EXERCISE INSTRUCTIONS:
Find every line in the records below that holds the word "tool" and copy it.

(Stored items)

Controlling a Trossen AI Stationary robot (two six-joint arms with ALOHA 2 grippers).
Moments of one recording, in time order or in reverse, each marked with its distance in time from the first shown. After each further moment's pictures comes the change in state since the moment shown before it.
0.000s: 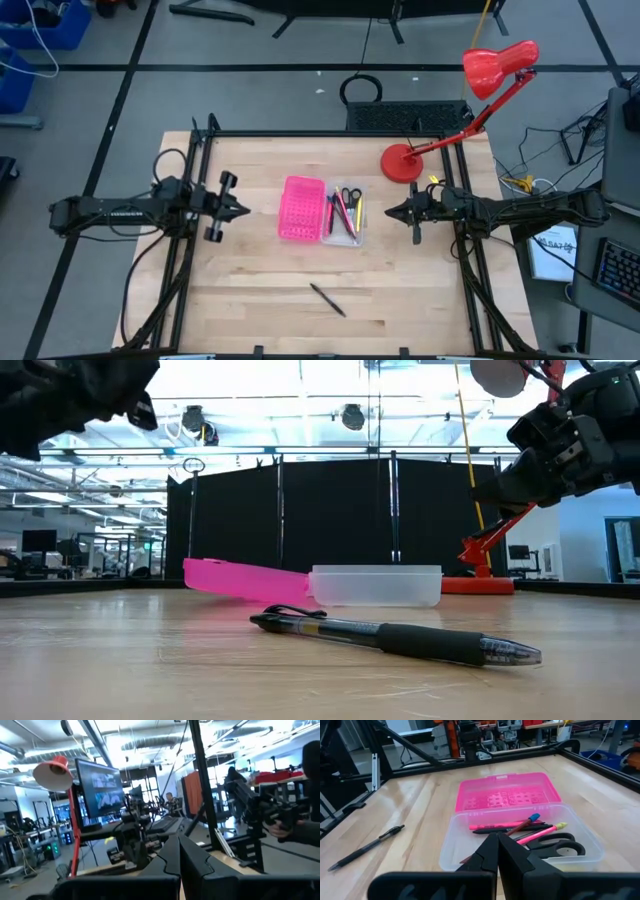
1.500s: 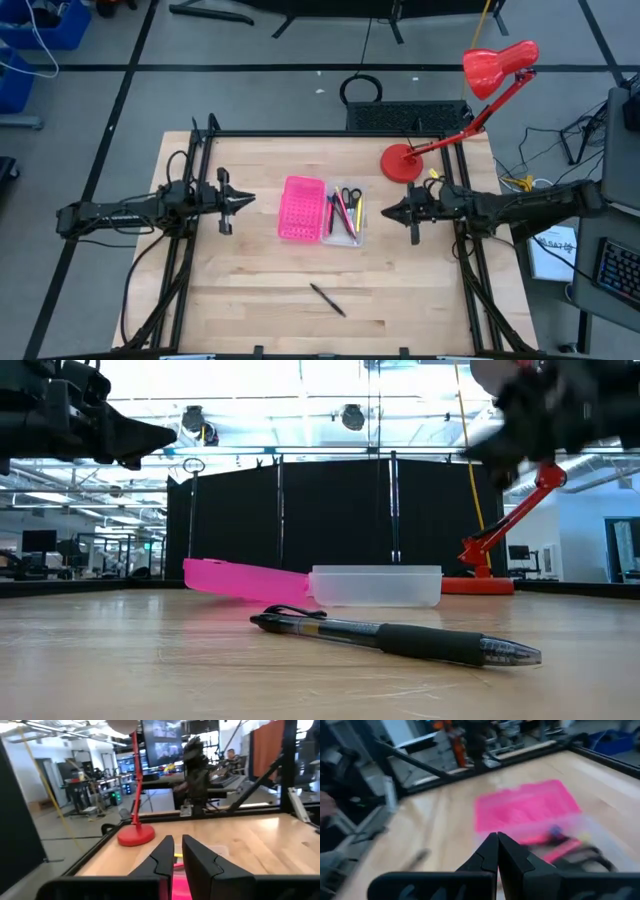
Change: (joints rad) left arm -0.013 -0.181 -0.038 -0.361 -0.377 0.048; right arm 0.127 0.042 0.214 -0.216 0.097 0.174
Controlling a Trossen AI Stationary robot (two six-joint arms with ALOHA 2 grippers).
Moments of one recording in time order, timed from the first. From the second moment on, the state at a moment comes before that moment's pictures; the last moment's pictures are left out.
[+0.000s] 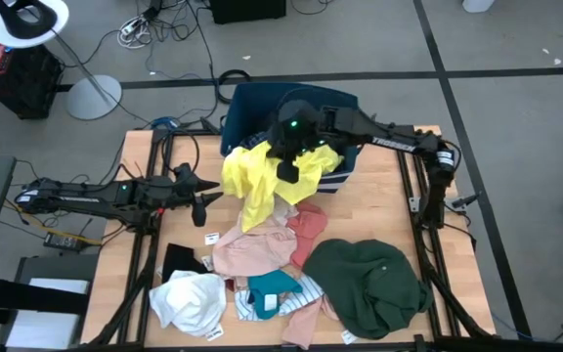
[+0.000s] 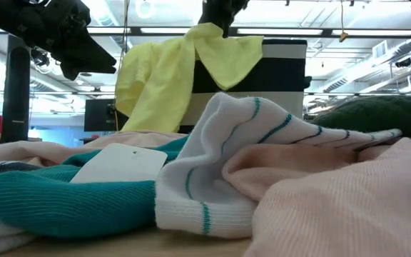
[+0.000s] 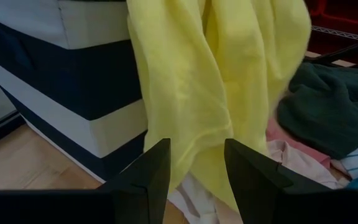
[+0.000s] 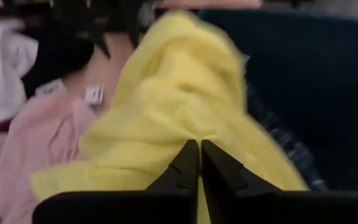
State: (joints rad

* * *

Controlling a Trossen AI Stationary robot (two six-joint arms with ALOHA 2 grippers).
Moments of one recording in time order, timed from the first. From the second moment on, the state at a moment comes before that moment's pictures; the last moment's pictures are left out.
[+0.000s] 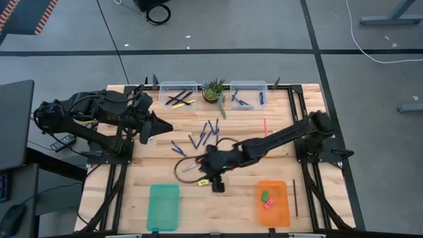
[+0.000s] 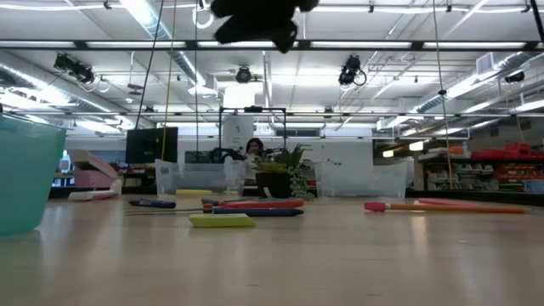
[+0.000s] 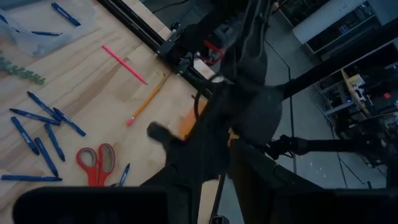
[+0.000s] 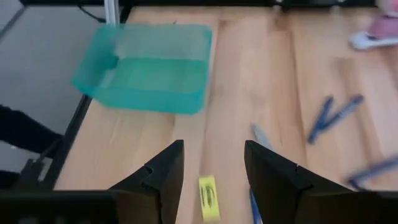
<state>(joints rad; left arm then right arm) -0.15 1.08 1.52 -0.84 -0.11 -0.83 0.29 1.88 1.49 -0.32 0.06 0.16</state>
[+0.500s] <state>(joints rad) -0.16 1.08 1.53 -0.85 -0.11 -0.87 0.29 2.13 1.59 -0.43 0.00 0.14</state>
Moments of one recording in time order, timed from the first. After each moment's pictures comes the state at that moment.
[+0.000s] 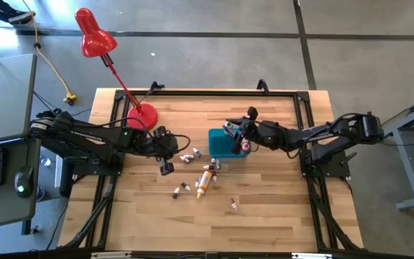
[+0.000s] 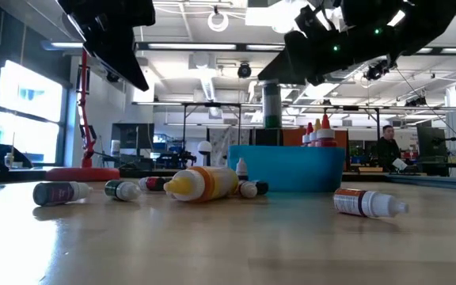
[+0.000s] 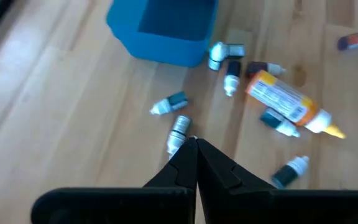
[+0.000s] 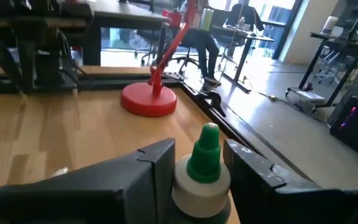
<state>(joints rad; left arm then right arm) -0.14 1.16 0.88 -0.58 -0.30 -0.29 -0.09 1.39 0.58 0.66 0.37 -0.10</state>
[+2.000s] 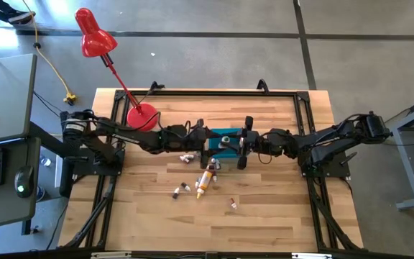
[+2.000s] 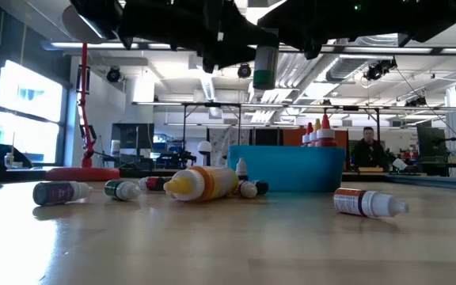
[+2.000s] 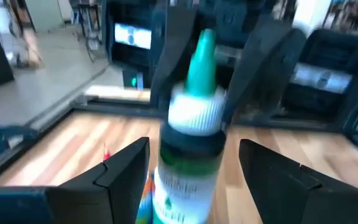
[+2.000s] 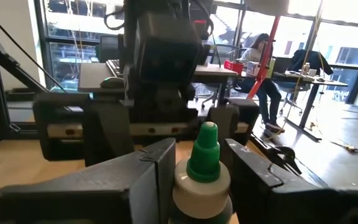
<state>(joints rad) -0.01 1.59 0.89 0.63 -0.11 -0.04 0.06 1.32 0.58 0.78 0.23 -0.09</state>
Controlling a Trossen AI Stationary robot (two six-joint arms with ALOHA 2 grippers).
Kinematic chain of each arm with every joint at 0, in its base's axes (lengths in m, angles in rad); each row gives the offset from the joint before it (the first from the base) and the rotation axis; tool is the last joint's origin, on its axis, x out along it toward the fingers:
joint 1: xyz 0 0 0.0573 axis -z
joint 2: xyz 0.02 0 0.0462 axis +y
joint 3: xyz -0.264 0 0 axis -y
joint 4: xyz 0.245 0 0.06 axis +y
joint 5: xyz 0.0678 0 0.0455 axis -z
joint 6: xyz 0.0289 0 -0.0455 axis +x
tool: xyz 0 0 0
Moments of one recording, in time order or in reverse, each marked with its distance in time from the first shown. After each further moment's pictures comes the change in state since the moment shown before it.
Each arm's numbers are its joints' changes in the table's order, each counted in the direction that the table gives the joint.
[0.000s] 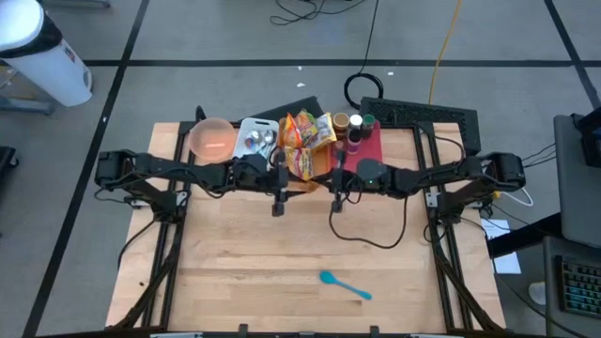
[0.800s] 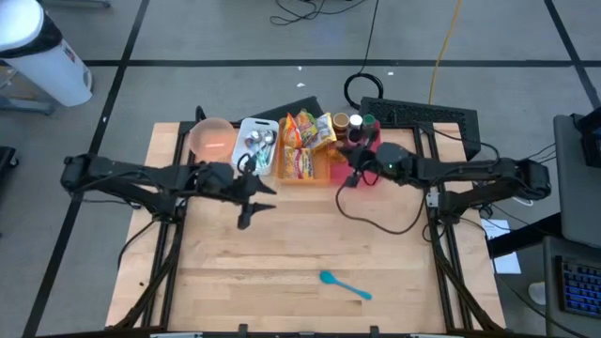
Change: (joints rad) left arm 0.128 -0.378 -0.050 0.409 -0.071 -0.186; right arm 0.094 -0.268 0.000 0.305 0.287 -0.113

RESPONSE BOX:
Kinematic chain of each arm with every joint at 0, in its base's axes (lengths in m, angles in rad); each row gives the offset from the joint before it (the first from the base) and the rotation axis; tool is the last joint's origin, on its axis, x out along it toward the fingers:
tool: xyz 0 0 0

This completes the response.